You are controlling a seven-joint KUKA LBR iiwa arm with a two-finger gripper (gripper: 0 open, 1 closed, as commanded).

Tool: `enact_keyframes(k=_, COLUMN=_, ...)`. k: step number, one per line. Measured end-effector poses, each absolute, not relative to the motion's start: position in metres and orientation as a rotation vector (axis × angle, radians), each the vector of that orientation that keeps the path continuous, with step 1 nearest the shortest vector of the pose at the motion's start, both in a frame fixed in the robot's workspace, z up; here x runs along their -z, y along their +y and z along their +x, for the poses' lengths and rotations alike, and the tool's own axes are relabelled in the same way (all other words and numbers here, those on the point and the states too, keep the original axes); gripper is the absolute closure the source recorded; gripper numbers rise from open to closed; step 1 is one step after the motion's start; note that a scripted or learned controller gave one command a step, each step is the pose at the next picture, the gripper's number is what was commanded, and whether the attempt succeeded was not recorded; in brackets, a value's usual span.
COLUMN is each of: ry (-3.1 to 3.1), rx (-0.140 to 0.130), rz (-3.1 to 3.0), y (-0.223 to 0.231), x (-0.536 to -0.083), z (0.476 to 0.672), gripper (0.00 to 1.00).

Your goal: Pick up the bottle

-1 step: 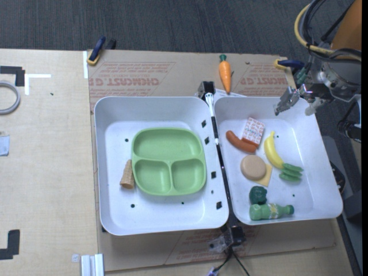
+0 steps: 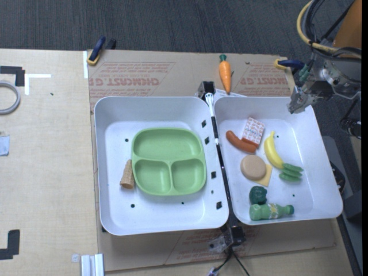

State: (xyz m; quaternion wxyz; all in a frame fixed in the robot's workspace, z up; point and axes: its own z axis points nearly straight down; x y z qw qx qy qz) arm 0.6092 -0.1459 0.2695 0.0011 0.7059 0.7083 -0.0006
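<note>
While the tool [image 2: 298, 103] hangs over the far right corner of the right bin [image 2: 322, 154], whether it is released or clenched cannot be told. Well apart from it, the green bottle [image 2: 271, 211] lies on its side at that bin's near edge, just below a dark green vegetable [image 2: 258, 195].

This looks like a robot lab. A wooden bench [image 2: 46, 183] has cardboard [image 2: 172, 73] laid flat on it and two white bins [image 2: 109, 211] clipped together. Toy food [image 2: 253, 168] lies in one bin. A robot arm [image 2: 339, 68] with yellow cables [image 2: 307, 30] reaches in.
</note>
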Motion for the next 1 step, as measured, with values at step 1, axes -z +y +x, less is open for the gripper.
enact_keyframes(k=1, ry=2.204, rx=0.002, rz=2.239, y=-0.1688, x=-0.3128, z=0.5442, gripper=1.0)
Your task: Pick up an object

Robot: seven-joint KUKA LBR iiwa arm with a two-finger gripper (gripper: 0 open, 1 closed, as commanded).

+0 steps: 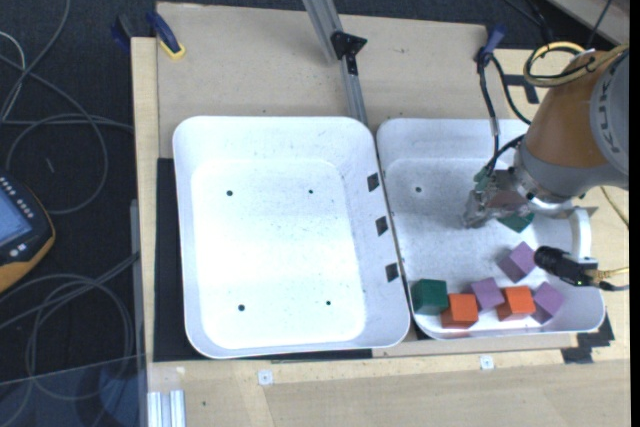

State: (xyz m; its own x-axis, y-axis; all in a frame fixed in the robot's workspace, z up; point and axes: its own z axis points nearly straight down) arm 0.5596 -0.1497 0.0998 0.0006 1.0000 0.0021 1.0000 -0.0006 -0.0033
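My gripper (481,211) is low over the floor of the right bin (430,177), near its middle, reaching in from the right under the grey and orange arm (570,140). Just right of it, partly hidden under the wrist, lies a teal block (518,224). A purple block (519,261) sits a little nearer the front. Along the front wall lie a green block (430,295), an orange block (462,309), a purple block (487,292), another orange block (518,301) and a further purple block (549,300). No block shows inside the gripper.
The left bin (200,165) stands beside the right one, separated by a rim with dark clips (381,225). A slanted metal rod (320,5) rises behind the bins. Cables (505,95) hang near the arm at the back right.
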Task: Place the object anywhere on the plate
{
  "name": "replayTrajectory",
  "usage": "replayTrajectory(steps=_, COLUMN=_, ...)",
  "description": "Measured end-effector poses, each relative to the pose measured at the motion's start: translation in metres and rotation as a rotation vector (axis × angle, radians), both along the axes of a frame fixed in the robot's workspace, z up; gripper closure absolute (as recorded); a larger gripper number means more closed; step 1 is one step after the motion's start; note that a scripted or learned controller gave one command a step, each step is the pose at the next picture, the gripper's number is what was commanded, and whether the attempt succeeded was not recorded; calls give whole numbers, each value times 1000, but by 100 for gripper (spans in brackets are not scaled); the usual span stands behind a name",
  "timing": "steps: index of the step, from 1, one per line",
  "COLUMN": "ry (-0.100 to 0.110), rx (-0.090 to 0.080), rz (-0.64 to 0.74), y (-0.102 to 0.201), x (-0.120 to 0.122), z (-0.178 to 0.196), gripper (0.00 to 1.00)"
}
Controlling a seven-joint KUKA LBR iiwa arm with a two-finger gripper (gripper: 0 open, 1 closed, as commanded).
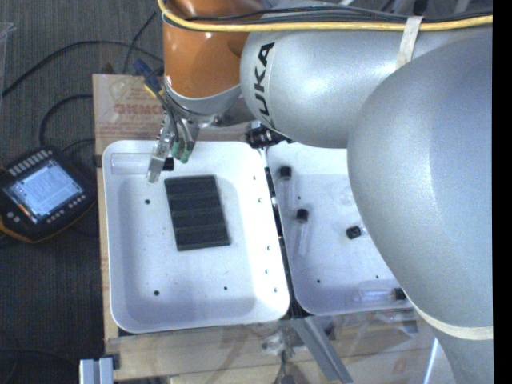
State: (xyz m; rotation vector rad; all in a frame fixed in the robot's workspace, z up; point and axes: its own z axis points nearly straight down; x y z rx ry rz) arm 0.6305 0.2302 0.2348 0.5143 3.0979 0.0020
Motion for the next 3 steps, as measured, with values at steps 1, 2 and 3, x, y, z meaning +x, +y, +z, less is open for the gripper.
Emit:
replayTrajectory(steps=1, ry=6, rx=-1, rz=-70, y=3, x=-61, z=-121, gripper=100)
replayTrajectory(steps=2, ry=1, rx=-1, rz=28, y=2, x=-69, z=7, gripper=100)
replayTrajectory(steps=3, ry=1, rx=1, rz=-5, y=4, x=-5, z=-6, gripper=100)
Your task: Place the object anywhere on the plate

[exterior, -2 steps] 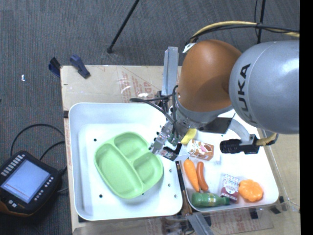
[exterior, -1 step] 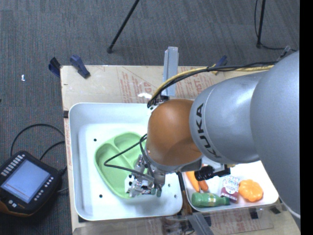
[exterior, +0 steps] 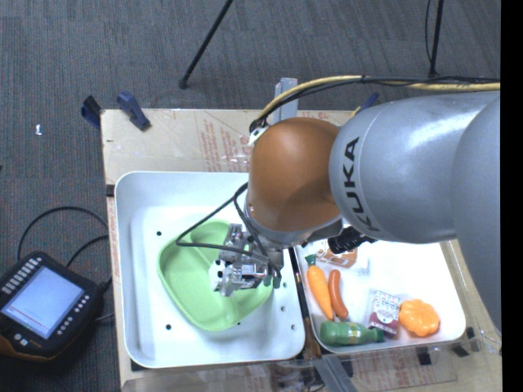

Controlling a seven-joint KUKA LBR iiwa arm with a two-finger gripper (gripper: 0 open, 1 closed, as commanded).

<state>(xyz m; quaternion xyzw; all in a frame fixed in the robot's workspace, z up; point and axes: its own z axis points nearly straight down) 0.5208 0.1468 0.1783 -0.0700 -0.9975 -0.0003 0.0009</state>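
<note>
The big grey arm [exterior: 417, 170] and its orange band [exterior: 292, 178] cover much of the right bin [exterior: 453, 288] and the top right of the left bin [exterior: 135, 211], so whatever lies beneath them is hidden. The claw [exterior: 237, 274] is a small dark tangle of metal and cable, too cluttered to read: I cannot tell whether it is apart or together, nor whether anything sits in it. It hangs over the green plate [exterior: 184, 280], which lies in the left bin, toward 5 o'clock of that bin's middle. Which thing is meant for the plate I cannot tell; the loose items all lie in the right bin: a carrot [exterior: 319, 291], a sausage [exterior: 337, 294] just beside it at 3 o'clock, a green bottle [exterior: 350, 331] at 6 o'clock, a small packet [exterior: 382, 309] and an orange pepper [exterior: 419, 318] toward 4 o'clock. The bins rest on a brown bench [exterior: 180, 137] over dark carpet [exterior: 90, 39]; a handheld screen [exterior: 45, 302] lies on the floor at 8 o'clock, and stand legs [exterior: 208, 35] cross at 12.
</note>
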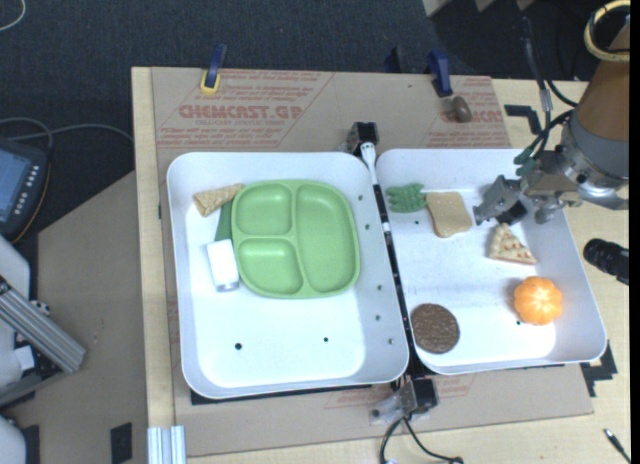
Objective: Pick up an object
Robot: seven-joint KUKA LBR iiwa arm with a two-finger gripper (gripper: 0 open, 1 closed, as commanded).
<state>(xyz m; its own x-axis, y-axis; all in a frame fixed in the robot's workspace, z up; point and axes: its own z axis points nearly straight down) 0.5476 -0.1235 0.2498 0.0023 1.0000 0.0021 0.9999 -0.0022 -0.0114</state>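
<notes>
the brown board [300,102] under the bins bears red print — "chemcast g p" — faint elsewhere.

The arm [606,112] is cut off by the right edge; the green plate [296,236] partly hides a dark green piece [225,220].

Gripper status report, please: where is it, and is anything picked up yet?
Gripper over right bin, nothing held. Pizza slice just below it. Bread and orange nearby.

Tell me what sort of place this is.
Probably a robotics lab test bench rather than a kitchen. Two shallow white bins sit on a clamped board, holding toy food such as a small orange fruit and a green sectioned plastic plate, with a grey robot arm reaching in.
</notes>
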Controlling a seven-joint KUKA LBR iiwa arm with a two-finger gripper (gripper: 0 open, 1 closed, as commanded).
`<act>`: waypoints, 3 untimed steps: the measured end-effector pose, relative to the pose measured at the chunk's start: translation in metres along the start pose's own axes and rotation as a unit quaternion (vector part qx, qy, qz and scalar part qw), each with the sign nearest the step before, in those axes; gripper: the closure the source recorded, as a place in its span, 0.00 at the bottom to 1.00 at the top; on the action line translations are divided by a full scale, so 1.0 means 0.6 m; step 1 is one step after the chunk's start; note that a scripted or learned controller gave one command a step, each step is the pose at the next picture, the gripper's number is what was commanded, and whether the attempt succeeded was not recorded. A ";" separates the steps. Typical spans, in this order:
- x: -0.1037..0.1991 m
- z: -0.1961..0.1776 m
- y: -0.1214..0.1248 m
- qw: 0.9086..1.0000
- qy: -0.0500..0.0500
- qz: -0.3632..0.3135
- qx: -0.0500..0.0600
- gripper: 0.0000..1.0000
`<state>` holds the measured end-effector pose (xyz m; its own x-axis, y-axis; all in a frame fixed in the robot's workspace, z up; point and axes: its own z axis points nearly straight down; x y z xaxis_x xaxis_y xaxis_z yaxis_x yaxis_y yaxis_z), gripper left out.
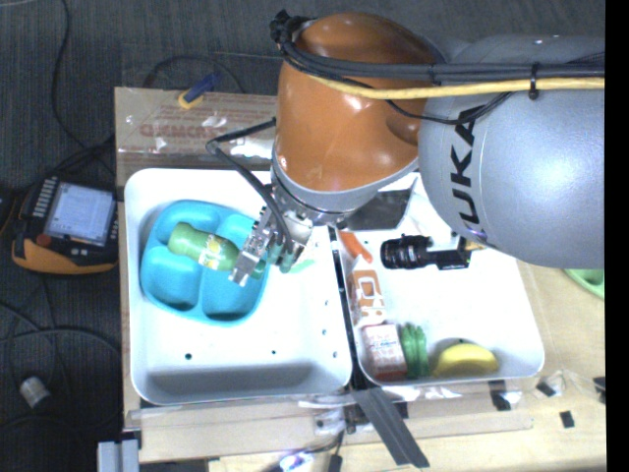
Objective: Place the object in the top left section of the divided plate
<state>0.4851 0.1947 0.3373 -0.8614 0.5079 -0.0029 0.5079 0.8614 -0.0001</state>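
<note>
A blue divided plate lies in the left white bin. On the plate's upper part, across its top left section and toward the middle ridge, lies a green and yellow bottle-like object on its side. My gripper hangs over the plate's right edge, just right of the object's end. Its fingers stand apart, open, with nothing seen between them. The big orange and grey arm hides the bin's back right corner.
The right bin holds an orange and white carton, a brown jar, a green item and a yellow banana. A small orange piece lies by the divider. A handheld screen device sits left of the bench.
</note>
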 end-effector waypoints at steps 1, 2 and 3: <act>-0.006 0.298 -0.020 1.000 0.003 0.000 0.001 1.00; 0.022 0.239 0.030 0.985 0.003 -0.173 0.000 1.00; -0.032 0.036 -0.005 0.899 0.000 -0.439 -0.002 1.00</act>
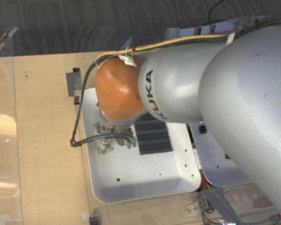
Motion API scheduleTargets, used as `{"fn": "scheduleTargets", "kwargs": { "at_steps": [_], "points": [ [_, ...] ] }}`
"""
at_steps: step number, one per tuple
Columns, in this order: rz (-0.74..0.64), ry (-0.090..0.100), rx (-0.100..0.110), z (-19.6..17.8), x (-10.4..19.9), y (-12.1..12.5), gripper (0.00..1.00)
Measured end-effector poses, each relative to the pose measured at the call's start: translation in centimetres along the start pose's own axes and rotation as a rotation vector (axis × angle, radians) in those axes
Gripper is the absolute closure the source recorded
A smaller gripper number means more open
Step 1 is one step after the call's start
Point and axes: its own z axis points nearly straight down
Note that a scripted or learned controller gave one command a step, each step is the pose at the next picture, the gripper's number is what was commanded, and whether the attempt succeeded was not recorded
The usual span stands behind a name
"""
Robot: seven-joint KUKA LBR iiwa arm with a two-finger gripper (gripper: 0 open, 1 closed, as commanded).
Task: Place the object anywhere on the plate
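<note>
The gripper (114, 137) is hung low over the left bin (138, 185) — seemingly the reaching step — its jaws' state cannot be told; a plate must be located next.

From where I stand, the one piece of writing I can make out is the brand name "KUKA" in dark capital letters on the grey arm (178, 87), printed on the rounded casing just to the right of the orange band (120, 94). The letters run up and down in the picture, turned on their side, so the word reads from bottom to top. On the left bin (138, 185), the right bin (218, 171) and the bench (48, 145) I can read no label, number or sign.
</note>
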Motion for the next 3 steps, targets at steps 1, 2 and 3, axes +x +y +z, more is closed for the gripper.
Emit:
{"fn": "scheduleTargets", "kwargs": {
  "at_steps": [1, 2, 3],
  "points": [
    [-0.253, 0.007, -0.001, -10.1, -8.7, -2.7, 1.00],
    [-0.616, 0.005, -0.002, -22.7, -8.7, -3.2, 1.00],
    [-0.393, 0.011, -0.002, -20.4, -8.2, -4.5, 1.00]
  ]
}}
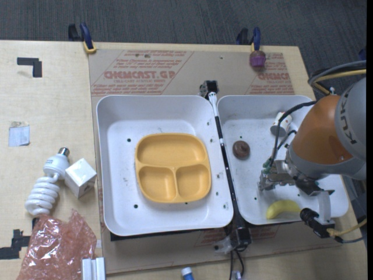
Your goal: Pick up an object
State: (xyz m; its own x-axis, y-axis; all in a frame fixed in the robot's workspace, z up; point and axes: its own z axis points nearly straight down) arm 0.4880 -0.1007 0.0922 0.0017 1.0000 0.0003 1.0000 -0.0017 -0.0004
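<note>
A yellow banana (281, 209) lies near the front edge of the right bin (250, 121). A small brown round object (241, 149) sits toward that bin's left side. A yellow divided plate (173, 167) rests in the left bin (116, 127). My gripper (273, 181) hangs low in the right bin, just above and left of the banana and right of the brown object. The wrist hides most of it.
A spiral light bulb (46, 185), a white cube (81, 177) and a crumpled pink bag (55, 247) lie on the bench left of the bins. A purple object (257, 58) sits at the board's back edge. Clamps hold the board's far corners.
</note>
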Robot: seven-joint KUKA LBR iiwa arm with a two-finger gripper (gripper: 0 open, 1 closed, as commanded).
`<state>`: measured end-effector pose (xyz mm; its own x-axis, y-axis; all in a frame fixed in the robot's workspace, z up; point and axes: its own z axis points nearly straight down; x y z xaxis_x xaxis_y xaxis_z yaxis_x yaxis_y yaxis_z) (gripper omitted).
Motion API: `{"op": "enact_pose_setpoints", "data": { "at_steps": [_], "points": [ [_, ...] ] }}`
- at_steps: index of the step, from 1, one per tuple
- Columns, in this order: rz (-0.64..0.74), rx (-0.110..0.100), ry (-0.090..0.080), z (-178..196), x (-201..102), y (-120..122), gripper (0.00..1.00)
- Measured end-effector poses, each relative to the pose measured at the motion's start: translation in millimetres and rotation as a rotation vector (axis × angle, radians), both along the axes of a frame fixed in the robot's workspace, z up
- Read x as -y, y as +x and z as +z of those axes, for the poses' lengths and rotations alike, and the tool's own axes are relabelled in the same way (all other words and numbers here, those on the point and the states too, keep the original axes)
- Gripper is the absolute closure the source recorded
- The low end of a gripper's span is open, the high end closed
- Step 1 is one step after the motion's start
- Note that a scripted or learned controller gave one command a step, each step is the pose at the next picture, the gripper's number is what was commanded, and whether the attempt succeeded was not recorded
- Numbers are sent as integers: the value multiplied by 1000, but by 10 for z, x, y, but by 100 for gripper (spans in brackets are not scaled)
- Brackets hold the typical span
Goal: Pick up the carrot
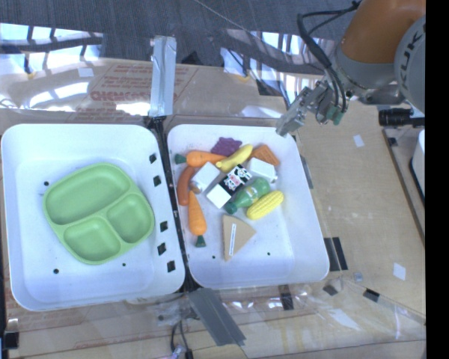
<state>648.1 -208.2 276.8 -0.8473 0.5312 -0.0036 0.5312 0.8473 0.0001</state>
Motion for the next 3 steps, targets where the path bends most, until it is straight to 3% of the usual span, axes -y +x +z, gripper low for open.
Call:
{"op": "enact_pose_setpoints", "data": {
  "at_steps": [2,3],
  "points": [
    [161,-5,1,25,-1,-95,100],
    [241,2,-2,23,-17,-3,100]
  ]
}}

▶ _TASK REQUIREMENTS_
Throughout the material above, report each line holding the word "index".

▶ _EXPECTED ANSWER_
  "timing": "steps: index of the step, from 1, one per line",
- at_steps: index of the step, from 1, one per tuple

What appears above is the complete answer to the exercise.